What you should do: Copy the entries below verbatim, omitting any pictures they contain.

Data shown:
^^^^^^^^
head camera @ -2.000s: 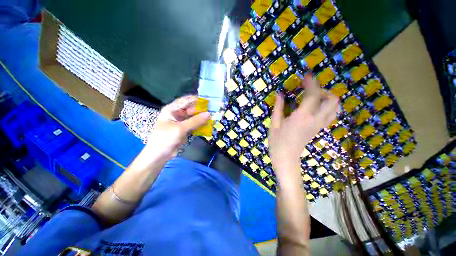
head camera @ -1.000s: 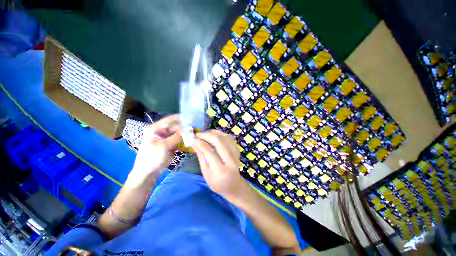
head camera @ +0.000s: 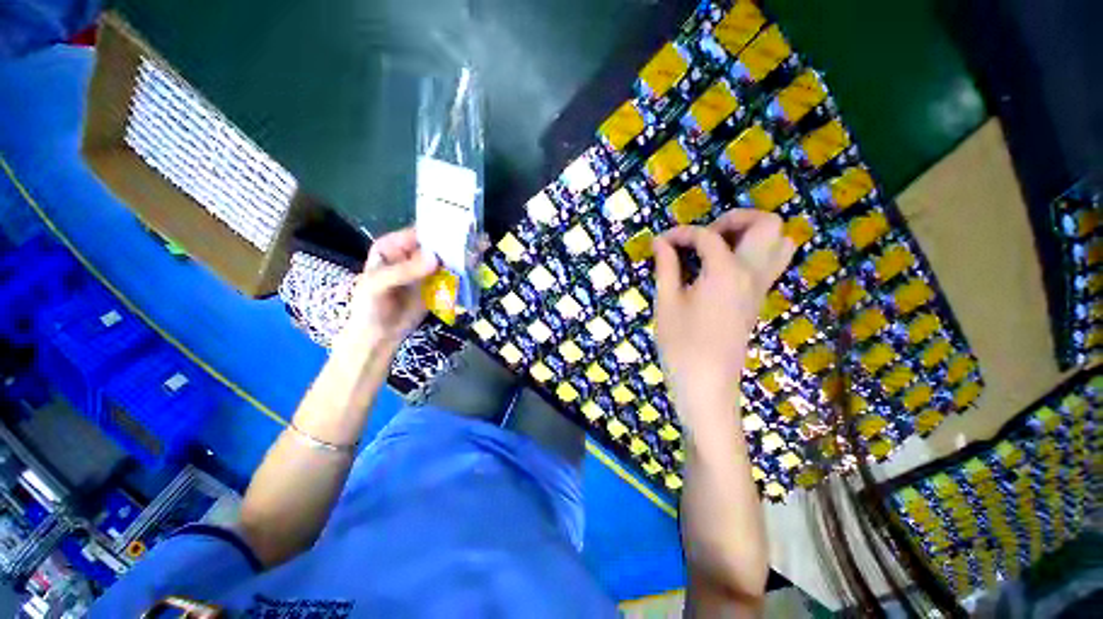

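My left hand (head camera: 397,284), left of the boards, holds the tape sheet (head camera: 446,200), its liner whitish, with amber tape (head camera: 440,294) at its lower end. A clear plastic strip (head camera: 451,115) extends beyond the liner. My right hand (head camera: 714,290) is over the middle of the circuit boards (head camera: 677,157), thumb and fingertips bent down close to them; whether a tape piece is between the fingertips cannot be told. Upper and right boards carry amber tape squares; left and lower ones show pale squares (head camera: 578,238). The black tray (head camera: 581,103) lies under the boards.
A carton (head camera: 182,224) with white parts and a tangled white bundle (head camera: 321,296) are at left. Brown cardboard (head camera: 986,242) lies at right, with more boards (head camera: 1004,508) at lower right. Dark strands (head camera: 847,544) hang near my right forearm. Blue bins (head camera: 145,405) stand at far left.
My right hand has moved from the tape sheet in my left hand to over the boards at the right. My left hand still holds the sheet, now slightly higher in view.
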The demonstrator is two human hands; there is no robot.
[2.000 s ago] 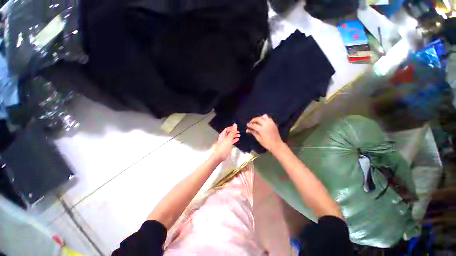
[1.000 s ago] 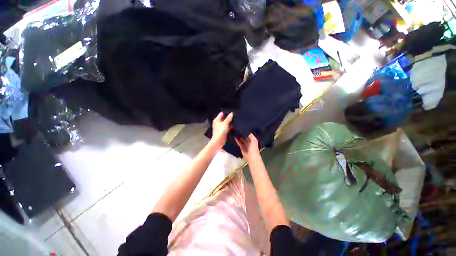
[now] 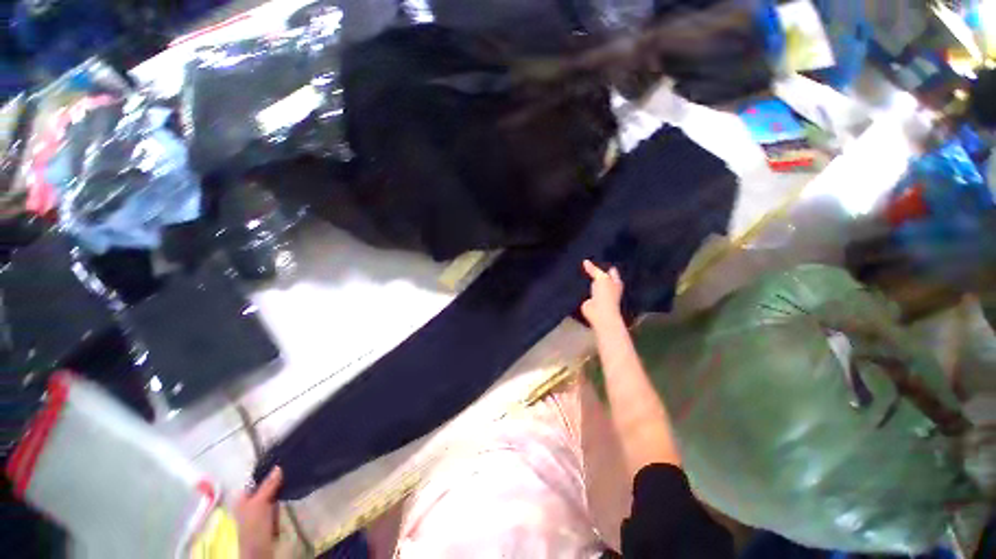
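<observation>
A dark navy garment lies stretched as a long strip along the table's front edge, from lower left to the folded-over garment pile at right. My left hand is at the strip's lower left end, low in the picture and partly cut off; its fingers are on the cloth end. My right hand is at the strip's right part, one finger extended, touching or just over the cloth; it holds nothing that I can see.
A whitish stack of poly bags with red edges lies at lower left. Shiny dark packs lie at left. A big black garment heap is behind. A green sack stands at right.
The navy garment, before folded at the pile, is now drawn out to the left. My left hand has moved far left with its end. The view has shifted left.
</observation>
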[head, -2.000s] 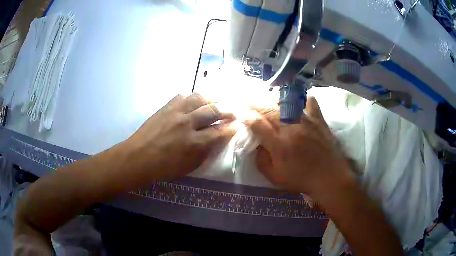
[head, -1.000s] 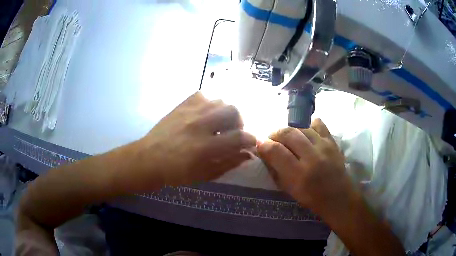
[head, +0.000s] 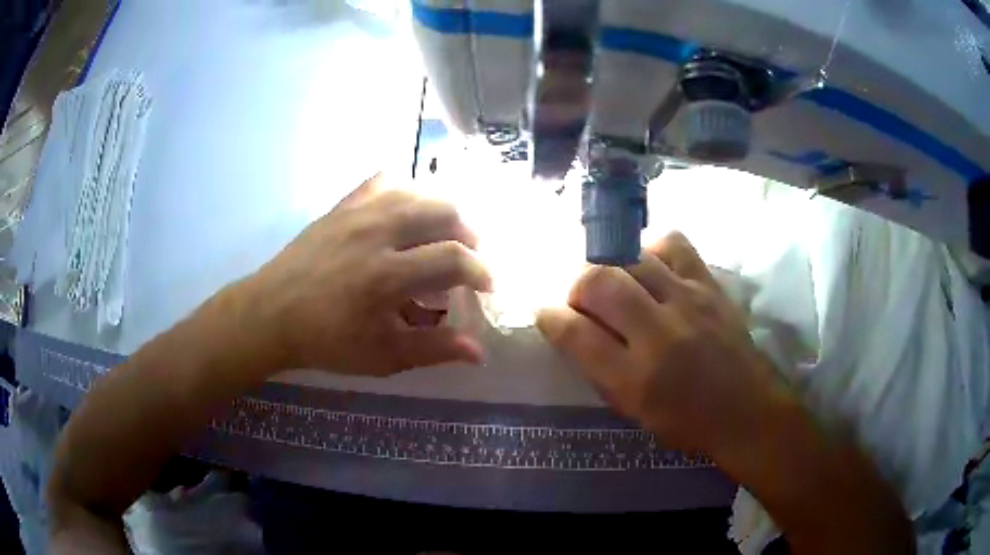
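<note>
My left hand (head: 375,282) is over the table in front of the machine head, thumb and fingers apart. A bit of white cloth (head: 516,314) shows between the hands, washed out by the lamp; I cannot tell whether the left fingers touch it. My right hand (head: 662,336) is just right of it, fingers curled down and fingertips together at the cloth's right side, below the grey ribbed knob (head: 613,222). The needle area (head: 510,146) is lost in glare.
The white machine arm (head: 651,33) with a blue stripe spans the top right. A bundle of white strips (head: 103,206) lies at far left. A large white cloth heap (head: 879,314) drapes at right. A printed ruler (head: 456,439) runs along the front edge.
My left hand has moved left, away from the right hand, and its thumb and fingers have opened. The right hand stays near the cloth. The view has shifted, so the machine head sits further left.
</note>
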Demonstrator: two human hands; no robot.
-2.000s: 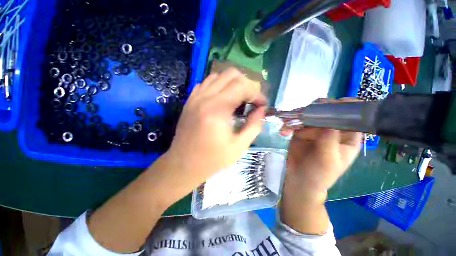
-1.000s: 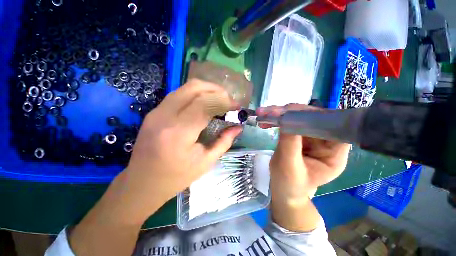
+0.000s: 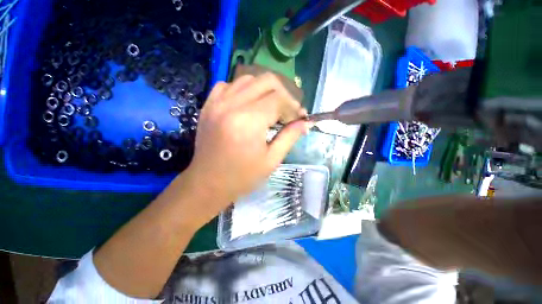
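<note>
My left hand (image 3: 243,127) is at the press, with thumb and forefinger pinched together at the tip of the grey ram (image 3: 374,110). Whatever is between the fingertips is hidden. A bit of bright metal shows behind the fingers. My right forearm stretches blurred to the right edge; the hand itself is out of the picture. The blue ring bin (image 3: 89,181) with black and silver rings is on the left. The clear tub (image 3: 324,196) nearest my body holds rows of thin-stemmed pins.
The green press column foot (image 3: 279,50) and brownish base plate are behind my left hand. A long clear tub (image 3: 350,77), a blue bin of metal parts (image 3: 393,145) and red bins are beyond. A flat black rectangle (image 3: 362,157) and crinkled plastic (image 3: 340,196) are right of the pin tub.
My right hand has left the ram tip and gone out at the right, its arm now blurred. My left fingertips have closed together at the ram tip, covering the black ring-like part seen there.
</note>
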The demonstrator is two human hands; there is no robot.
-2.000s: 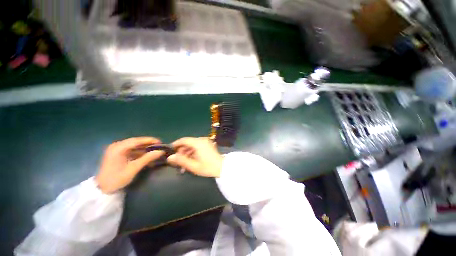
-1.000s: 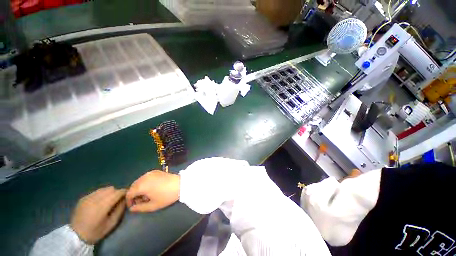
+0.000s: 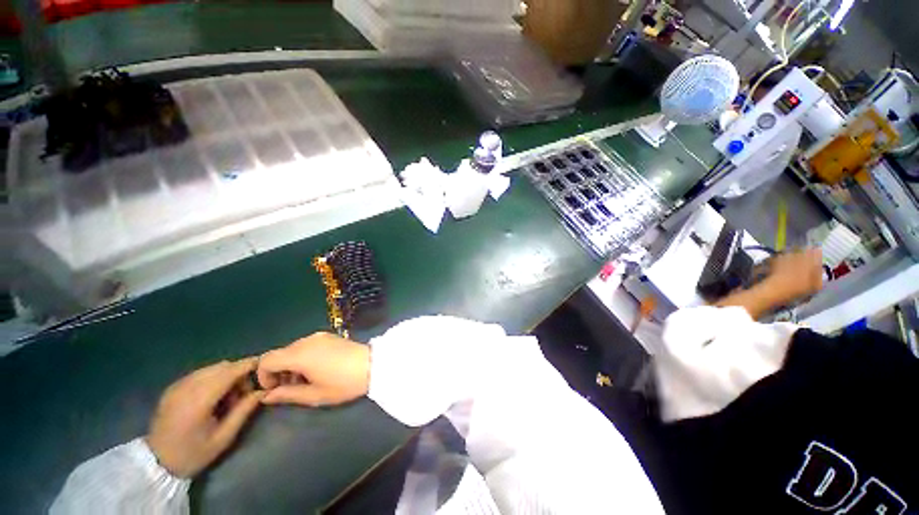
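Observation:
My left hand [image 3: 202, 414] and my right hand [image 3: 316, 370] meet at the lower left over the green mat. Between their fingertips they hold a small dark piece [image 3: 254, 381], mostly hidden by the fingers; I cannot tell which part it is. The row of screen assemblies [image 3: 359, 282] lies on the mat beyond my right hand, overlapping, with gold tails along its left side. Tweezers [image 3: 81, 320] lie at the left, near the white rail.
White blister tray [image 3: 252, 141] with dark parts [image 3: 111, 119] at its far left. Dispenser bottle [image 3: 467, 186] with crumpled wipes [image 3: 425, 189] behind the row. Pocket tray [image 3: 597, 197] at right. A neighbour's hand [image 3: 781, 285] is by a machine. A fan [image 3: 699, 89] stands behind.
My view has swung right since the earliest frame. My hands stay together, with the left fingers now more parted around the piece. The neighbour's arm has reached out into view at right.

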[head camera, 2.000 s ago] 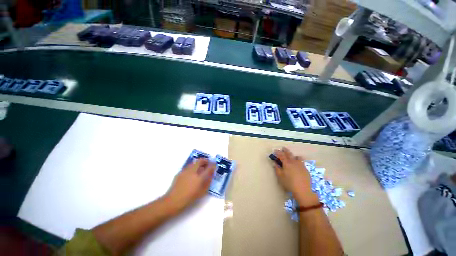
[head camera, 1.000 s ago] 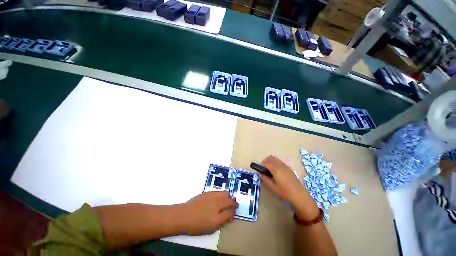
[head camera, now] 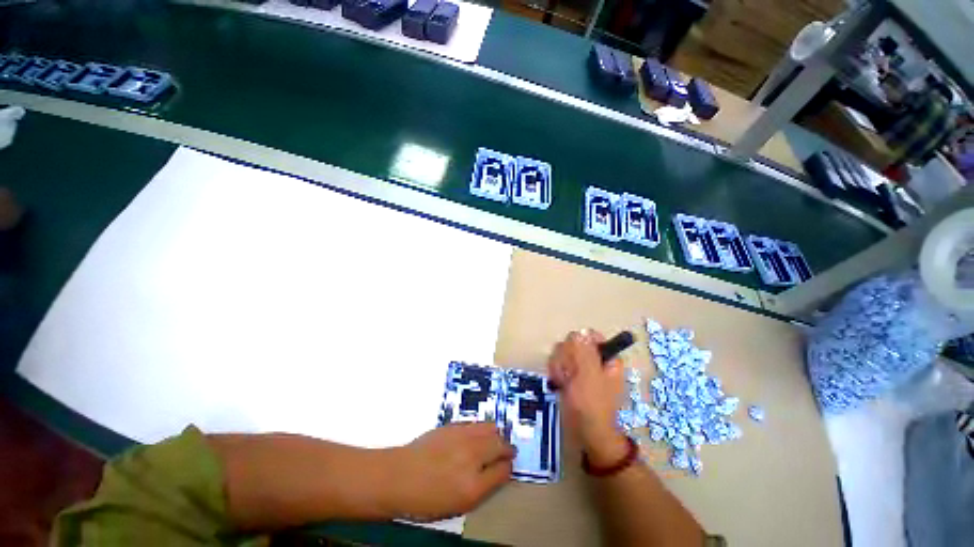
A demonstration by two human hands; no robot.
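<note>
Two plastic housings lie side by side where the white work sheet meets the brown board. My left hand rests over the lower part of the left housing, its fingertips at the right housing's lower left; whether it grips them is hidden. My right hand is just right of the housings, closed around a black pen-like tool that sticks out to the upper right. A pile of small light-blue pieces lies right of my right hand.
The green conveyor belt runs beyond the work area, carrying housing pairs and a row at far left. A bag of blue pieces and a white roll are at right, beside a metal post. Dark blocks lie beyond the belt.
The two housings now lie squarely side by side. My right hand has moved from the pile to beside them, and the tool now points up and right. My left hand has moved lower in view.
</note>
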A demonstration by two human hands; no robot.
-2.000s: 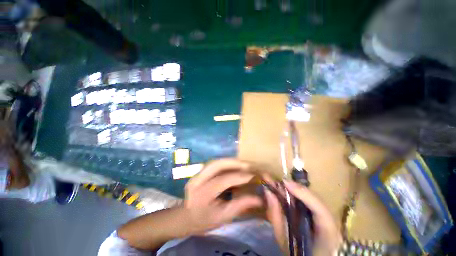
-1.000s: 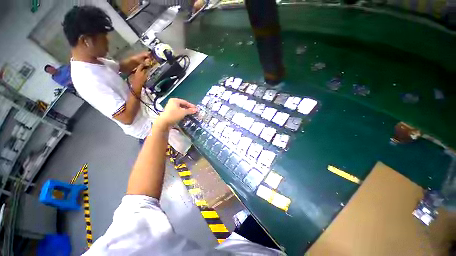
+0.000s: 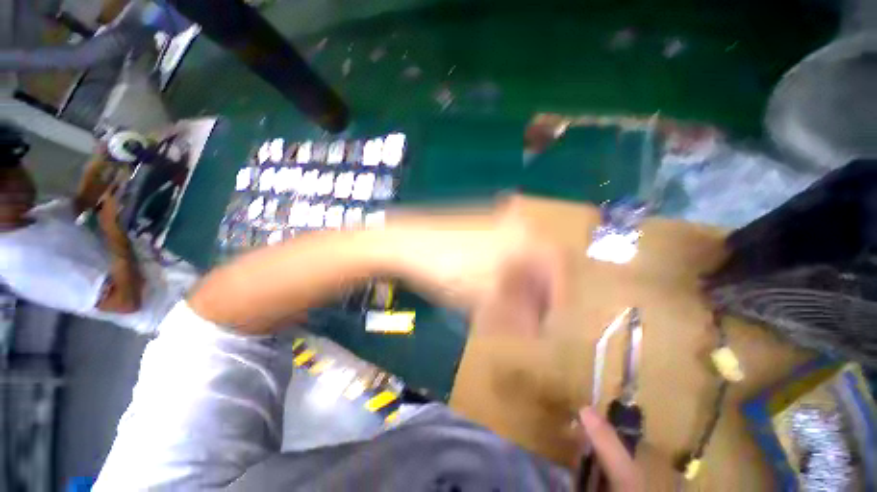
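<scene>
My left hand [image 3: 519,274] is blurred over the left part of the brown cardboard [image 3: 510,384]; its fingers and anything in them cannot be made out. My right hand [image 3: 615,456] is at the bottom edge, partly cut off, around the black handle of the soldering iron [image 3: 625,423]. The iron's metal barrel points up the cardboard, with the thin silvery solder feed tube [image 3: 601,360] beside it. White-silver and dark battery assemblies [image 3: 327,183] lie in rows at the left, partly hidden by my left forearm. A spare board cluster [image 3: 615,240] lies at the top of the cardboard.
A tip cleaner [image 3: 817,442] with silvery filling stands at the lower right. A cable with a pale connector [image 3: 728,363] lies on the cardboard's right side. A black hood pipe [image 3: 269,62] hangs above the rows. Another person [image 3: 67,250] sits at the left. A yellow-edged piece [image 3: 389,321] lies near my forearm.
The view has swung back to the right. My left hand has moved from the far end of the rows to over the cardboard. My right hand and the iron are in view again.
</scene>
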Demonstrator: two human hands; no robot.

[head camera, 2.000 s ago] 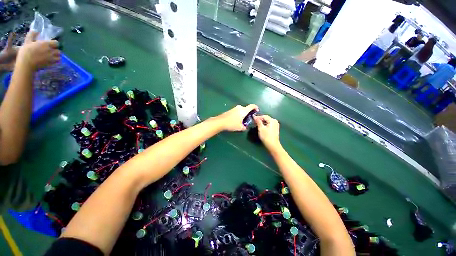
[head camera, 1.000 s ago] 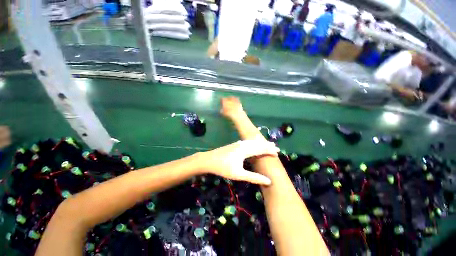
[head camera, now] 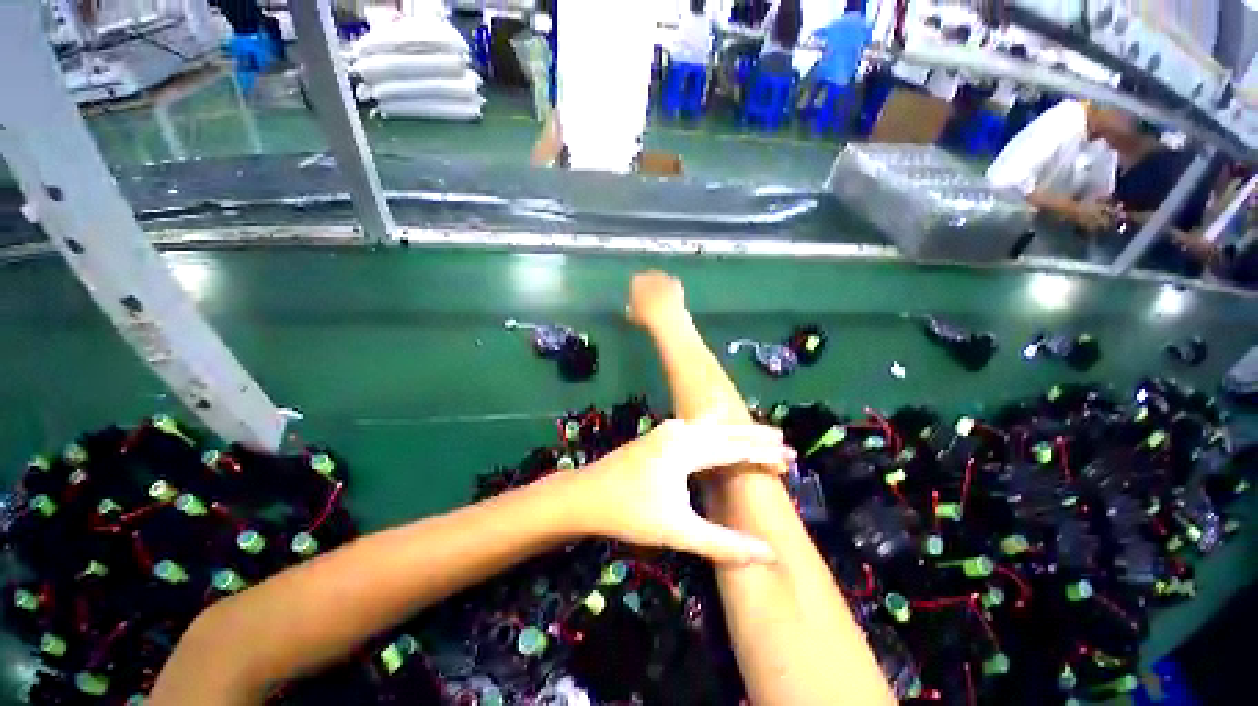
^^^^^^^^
Result for this task:
head camera @ -2.000s: 
head camera @ -1.000s: 
head camera @ +0.000s: 

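My left hand (head camera: 397,284), left of the boards, holds the tape sheet (head camera: 446,200), its liner whitish, with amber tape (head camera: 440,294) at its lower end. A clear plastic strip (head camera: 451,115) extends beyond the liner. My right hand (head camera: 714,290) is over the middle of the circuit boards (head camera: 677,157), thumb and fingertips bent down close to them; whether a tape piece is between the fingertips cannot be told. Upper and right boards carry amber tape squares; left and lower ones show pale squares (head camera: 578,238). The black tray (head camera: 581,103) lies under the boards.
A carton (head camera: 182,224) with white parts and a tangled white bundle (head camera: 321,296) are at left. Brown cardboard (head camera: 986,242) lies at right, with more boards (head camera: 1004,508) at lower right. Dark strands (head camera: 847,544) hang near my right forearm. Blue bins (head camera: 145,405) stand at far left.
My right hand has moved from the tape sheet in my left hand to over the boards at the right. My left hand still holds the sheet, now slightly higher in view.
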The demonstrator is two human hands; there is no robot.
[2.000 s ago] 
[1.000 s ago] 
[now] 
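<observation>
A dark navy garment lies stretched as a long strip along the table's front edge, from lower left to the folded-over garment pile at right. My left hand is at the strip's lower left end, low in the picture and partly cut off; its fingers are on the cloth end. My right hand is at the strip's right part, one finger extended, touching or just over the cloth; it holds nothing that I can see.
A whitish stack of poly bags with red edges lies at lower left. Shiny dark packs lie at left. A big black garment heap is behind. A green sack stands at right.
The navy garment, before folded at the pile, is now drawn out to the left. My left hand has moved far left with its end. The view has shifted left.
</observation>
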[head, -2.000s] 
[head, -1.000s] 
[head, +0.000s] 
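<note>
My left hand (head: 375,282) is over the table in front of the machine head, thumb and fingers apart. A bit of white cloth (head: 516,314) shows between the hands, washed out by the lamp; I cannot tell whether the left fingers touch it. My right hand (head: 662,336) is just right of it, fingers curled down and fingertips together at the cloth's right side, below the grey ribbed knob (head: 613,222). The needle area (head: 510,146) is lost in glare.
The white machine arm (head: 651,33) with a blue stripe spans the top right. A bundle of white strips (head: 103,206) lies at far left. A large white cloth heap (head: 879,314) drapes at right. A printed ruler (head: 456,439) runs along the front edge.
My left hand has moved left, away from the right hand, and its thumb and fingers have opened. The right hand stays near the cloth. The view has shifted, so the machine head sits further left.
</note>
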Demonstrator: two human hands; no robot.
-2.000s: 
-1.000s: 
+0.000s: 
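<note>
My left hand (image 3: 243,127) is at the press, with thumb and forefinger pinched together at the tip of the grey ram (image 3: 374,110). Whatever is between the fingertips is hidden. A bit of bright metal shows behind the fingers. My right forearm stretches blurred to the right edge; the hand itself is out of the picture. The blue ring bin (image 3: 89,181) with black and silver rings is on the left. The clear tub (image 3: 324,196) nearest my body holds rows of thin-stemmed pins.
The green press column foot (image 3: 279,50) and brownish base plate are behind my left hand. A long clear tub (image 3: 350,77), a blue bin of metal parts (image 3: 393,145) and red bins are beyond. A flat black rectangle (image 3: 362,157) and crinkled plastic (image 3: 340,196) are right of the pin tub.
My right hand has left the ram tip and gone out at the right, its arm now blurred. My left fingertips have closed together at the ram tip, covering the black ring-like part seen there.
</note>
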The demonstrator is two human hands; there is no robot.
-2.000s: 
-1.000s: 
+0.000s: 
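Observation:
My left hand [image 3: 202, 414] and my right hand [image 3: 316, 370] meet at the lower left over the green mat. Between their fingertips they hold a small dark piece [image 3: 254, 381], mostly hidden by the fingers; I cannot tell which part it is. The row of screen assemblies [image 3: 359, 282] lies on the mat beyond my right hand, overlapping, with gold tails along its left side. Tweezers [image 3: 81, 320] lie at the left, near the white rail.
White blister tray [image 3: 252, 141] with dark parts [image 3: 111, 119] at its far left. Dispenser bottle [image 3: 467, 186] with crumpled wipes [image 3: 425, 189] behind the row. Pocket tray [image 3: 597, 197] at right. A neighbour's hand [image 3: 781, 285] is by a machine. A fan [image 3: 699, 89] stands behind.
My view has swung right since the earliest frame. My hands stay together, with the left fingers now more parted around the piece. The neighbour's arm has reached out into view at right.
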
[head camera, 2.000 s ago] 
[head camera, 1.000 s ago] 
[head camera, now] 
A demonstration by two human hands; no robot.
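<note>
Two plastic housings lie side by side where the white work sheet meets the brown board. My left hand rests over the lower part of the left housing, its fingertips at the right housing's lower left; whether it grips them is hidden. My right hand is just right of the housings, closed around a black pen-like tool that sticks out to the upper right. A pile of small light-blue pieces lies right of my right hand.
The green conveyor belt runs beyond the work area, carrying housing pairs and a row at far left. A bag of blue pieces and a white roll are at right, beside a metal post. Dark blocks lie beyond the belt.
The two housings now lie squarely side by side. My right hand has moved from the pile to beside them, and the tool now points up and right. My left hand has moved lower in view.
</note>
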A demonstration by two human hands; no robot.
-2.000s: 
-1.000s: 
+0.000s: 
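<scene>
My left hand [image 3: 519,274] is blurred over the left part of the brown cardboard [image 3: 510,384]; its fingers and anything in them cannot be made out. My right hand [image 3: 615,456] is at the bottom edge, partly cut off, around the black handle of the soldering iron [image 3: 625,423]. The iron's metal barrel points up the cardboard, with the thin silvery solder feed tube [image 3: 601,360] beside it. White-silver and dark battery assemblies [image 3: 327,183] lie in rows at the left, partly hidden by my left forearm. A spare board cluster [image 3: 615,240] lies at the top of the cardboard.
A tip cleaner [image 3: 817,442] with silvery filling stands at the lower right. A cable with a pale connector [image 3: 728,363] lies on the cardboard's right side. A black hood pipe [image 3: 269,62] hangs above the rows. Another person [image 3: 67,250] sits at the left. A yellow-edged piece [image 3: 389,321] lies near my forearm.
The view has swung back to the right. My left hand has moved from the far end of the rows to over the cardboard. My right hand and the iron are in view again.
</scene>
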Demonstrator: two human hands; no robot.

[head camera, 2.000 s ago] 
[head camera, 1.000 s ago] 
[head camera, now] 

There is nothing further to this answer.